As highways proved themselves not only possible but necessary to the development of an industrialized country, Americans found themselves spending more and more time in their (land-limited) vehicles on those interstate roads, often moving at a snail’s pace due to traffic.

It’s likely that very few of us envision sci-fi’s flying cars cruising across idyllic countryside pastures. Instead, it’s the ultimate projection of freedom — an “extremely individualistic dream,” as Gyger puts it — from a crowded, oppressive, collapsing environment. It’s a literal means to soar above the capitalist, industrialized world around us.

When we think of flying cars, we envision crafts like Deckard’s spinner in Blade Runner as it soars towards the monolithic Tyrell Corporation’s headquarters through a largely empty sky. But like so many dreams, it’s a fantasy with little basis in the real world, or even within the realm of true possibility.

“Obviously if everyone had a flying car, it would be the same — just a traffic jam in the air,” Gyger says. “Most people, when you talk to them about flying cars, assume you’re talking about something that if you’re caught in traffic you can just pick up speed and take off above that car [ahead of you]. They never think about finding a landing strip.”

As Gyger notes, commercial and transport airplanes don’t arbitrarily fly wherever they please; they rigidly follow preordained routes. “Planes actually follow a flight path,” he says. “So that makes the flying car something completely unrealistic, not in a technical approach, but in the philosophy it’s supposed to nurture.”

In a post-WWII world, when popular science fiction often played a role in selling us a sleek, shiny, capitalistic American Dream, flying cars were presented as luxury tools enabling our freedom from the claustrophobic everyday. But nothing, especially airborne sedans, is for free. Flying cars, more than anything else, push the narrative of what Gyger calls “freedom through consumption.” Flying cars become both the sum of, and escape from, the inherent problems within capitalist industrialization.

“The future really should be public transport.”
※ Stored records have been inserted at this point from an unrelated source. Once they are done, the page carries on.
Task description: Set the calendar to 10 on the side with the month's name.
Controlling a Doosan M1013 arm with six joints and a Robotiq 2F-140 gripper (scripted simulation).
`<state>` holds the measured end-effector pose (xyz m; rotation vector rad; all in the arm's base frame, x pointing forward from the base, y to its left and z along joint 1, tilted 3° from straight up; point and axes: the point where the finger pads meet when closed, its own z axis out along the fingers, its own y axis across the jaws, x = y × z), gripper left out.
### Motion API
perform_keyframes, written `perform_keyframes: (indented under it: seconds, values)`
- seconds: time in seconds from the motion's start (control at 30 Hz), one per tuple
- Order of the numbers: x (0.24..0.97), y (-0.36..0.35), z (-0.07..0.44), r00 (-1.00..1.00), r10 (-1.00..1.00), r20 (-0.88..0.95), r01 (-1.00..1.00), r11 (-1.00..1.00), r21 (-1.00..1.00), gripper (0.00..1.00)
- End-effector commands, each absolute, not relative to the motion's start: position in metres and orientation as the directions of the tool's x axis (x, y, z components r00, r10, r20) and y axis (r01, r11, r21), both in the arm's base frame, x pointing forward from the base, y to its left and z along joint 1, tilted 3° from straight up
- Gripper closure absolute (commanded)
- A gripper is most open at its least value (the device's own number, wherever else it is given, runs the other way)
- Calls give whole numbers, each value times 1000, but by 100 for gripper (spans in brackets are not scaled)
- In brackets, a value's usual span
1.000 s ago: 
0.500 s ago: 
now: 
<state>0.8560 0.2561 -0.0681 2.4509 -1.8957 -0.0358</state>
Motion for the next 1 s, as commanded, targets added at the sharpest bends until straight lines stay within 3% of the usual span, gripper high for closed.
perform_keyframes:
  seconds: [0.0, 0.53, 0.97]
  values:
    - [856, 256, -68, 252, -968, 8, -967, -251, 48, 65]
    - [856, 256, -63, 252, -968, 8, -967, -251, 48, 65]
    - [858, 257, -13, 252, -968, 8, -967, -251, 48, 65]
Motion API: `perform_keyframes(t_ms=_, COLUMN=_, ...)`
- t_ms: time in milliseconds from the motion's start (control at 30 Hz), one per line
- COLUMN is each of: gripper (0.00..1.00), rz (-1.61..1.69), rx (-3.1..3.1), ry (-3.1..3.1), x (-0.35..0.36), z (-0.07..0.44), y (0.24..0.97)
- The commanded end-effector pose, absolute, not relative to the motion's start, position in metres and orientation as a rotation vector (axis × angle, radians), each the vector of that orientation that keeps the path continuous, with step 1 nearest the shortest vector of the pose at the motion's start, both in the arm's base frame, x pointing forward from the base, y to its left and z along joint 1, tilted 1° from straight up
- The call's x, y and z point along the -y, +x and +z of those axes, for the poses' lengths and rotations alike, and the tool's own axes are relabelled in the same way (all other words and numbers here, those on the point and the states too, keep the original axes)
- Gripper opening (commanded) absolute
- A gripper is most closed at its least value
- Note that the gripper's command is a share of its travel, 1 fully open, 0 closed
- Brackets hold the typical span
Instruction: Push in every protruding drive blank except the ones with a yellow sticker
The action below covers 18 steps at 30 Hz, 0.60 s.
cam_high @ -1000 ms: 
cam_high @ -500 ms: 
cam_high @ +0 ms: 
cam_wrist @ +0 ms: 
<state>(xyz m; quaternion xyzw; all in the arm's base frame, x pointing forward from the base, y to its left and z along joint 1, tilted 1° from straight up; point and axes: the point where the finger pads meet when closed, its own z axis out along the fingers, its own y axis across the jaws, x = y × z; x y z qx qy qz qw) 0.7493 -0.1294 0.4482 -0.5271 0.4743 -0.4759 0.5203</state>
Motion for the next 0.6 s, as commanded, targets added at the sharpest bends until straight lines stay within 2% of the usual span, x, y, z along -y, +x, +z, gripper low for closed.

There are quite a few projects actively working toward building cars that can also soar through the skies. The Moller Skycar purportedly travels about two-and-a-half hours at 331 mph, so that’s pretty cool for the recreational pilot with $3.5 million burning a hole in their pocket. The Dutch are building the PAL-V, a sleek copter-car that’s slightly cheaper than Moller’s, but not by much.

Realistically, though, if any flying cars make it into our daily lives, they’ll most likely look like the Ehang 184, which is less a flying car, and more like a passenger-commuter drone meant to ferry the uber-wealthy between glittering, phallic skyscrapers far above everyday rabble like you or me. They won’t belong to the everyday commuters — they’ll belong to their asshat bosses.

Seems safe.Ehang

To Gyger, the future arrived a long time ago, and it’s not found inside a flying car’s cockpit, but in something extremely mundane. “The future really should be public transport — very well-developed tramway systems with renewable energy,” he says. “And bicycle lanes.”

While it may not be surprising that our most impactful reference point for the future hasn’t materialized after a century of real-world attempts and fictional depictions, it is strange that we refuse to accept the notion that flying cars are a bad idea. A truly liberated and individualist future is one that moves away from outdated modes of thinking and embraces communal health, environmental restoration, and practical air-traffic safety laws.

The flying car is a lemon — it’s far past time to leave it on the side of the road and hop the next (preferably electric) train toward tomorrow.